Pandey was an official examiner for MRCS and FRCS examinations of the Royal College of Surgeons of Edinburgh till 2000, and the National Board of Examinations (NBE) India. He is also a member of the National committee on Health of the Confederation of Indian Industry, Senate of the Teerthanker Mahaveer University and the Governing Council of the College of Surgeons of India. he also serves as the director of Lakhani India Ltd, Blue Sapphire Healthcare Pvt. Ltd., Escorts Employees Welfare Ltd., Turquoise House of Design and Trading Pvt. Ltd.
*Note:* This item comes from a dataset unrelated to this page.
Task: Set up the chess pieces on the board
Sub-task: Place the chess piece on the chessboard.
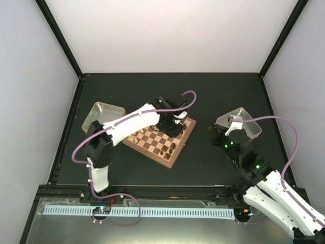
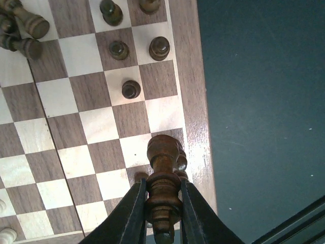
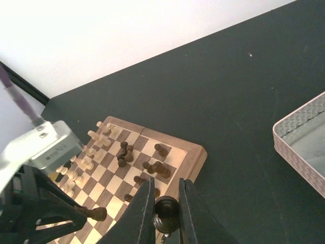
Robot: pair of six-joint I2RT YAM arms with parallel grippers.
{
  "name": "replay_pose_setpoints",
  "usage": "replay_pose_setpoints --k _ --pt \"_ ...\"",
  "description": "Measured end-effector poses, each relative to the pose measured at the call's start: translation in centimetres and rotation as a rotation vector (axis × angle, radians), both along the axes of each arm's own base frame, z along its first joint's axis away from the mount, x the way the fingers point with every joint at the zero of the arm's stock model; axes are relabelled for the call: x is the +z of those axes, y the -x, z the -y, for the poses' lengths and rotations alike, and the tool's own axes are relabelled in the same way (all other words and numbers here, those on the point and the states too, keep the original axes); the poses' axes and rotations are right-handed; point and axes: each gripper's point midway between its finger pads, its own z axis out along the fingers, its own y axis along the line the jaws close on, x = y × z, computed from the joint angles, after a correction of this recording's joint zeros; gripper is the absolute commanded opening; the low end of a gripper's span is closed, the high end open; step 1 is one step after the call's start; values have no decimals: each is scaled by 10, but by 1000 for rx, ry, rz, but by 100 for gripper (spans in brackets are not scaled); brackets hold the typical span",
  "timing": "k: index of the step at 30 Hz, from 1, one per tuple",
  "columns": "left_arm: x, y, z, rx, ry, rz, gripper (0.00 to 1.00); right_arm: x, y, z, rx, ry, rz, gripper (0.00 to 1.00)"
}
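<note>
The board (image 1: 179, 151) lies tilted in the middle of the table. My left gripper (image 2: 162, 216) is shut on a dark brown chess piece (image 2: 163, 168) and holds it over the squares by the board's rim (image 2: 189, 76). Dark pieces (image 2: 131, 89) stand on nearby squares and two lie toppled (image 2: 25, 30). My right gripper (image 3: 165, 216) is shut on another dark piece (image 3: 166, 214), off the board's right side over the table. Cream pieces (image 3: 86, 158) crowd the board's far side. Dark ones (image 3: 158, 169) are near its corner (image 3: 197, 156).
A shallow metal tray (image 1: 104, 114) sits left of the board behind the left arm. A second tray (image 1: 238, 121) stands right beside my right gripper (image 1: 221, 135), its rim (image 3: 299, 142) in the right wrist view. Black frame rails border the dark table.
</note>
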Motion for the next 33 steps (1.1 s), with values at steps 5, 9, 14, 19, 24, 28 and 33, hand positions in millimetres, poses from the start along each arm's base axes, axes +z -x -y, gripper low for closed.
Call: replay_pose_setpoints --k 5,9,14,19,24,28,33 --pt "-17 1 5 -24 -76 -50 8 -6 3 3 -7 5 -5 3" --pt "-27 -1 8 -31 -111 -79 9 -12 4 4 -8 10 -16 3" --pt "-40 -2 10 -41 -141 -107 9 -16 5 5 -10 6 -21 3" --pt "-52 -4 14 -54 -159 -128 9 -15 6 6 -12 -1 -18 3" --pt "-64 -2 15 -71 -178 -154 9 -16 6 6 -14 -6 -22 3" --pt "-68 -1 14 -79 -189 -166 12 -20 6 6 -14 -4 -29 3" --pt "-68 0 15 -89 -185 -170 18 -21 6 6 -13 -5 -31 3"
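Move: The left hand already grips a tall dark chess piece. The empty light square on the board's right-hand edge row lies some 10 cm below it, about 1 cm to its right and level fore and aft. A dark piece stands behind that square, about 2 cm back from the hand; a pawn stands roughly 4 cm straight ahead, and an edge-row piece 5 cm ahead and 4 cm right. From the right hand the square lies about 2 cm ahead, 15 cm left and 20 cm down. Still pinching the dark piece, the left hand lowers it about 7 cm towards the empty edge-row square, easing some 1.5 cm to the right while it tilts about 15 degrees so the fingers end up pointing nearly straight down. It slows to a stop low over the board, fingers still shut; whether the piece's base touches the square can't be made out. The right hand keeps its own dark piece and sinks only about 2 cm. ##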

==Awards and recognitions==
The Government of India, in 2014, honoured Narendra Kumar Pandey, by awarding him the civilian honour of Padma Shri. The Government had earlier conferred on him the Dr. B. C. Roy Award, in 2008. He is also a Fellow of the Royal College of Surgeons of Edinburgh and a Fellow of the Royal College of Physicians and Surgeons of Glasgow. He has attended many national and international conferences and has delivered keynote addresses. He was a Guest of Honour at the third World Congress of the Laparoscopic Surgeons, organized by the World Association of Laparoscopic Surgeons, on 14-15 February 2012, in Gurgaon.

The Delhi Doctors' Association, in 1997, conferred the Distinguished Service Award on Pandey. He also received Betadine Achievement Award from the Association of Surgeons of India in 2010. The Teerthanker Mahaveer University awarded him the Doctor of Science (Honoris Causa) in 2013.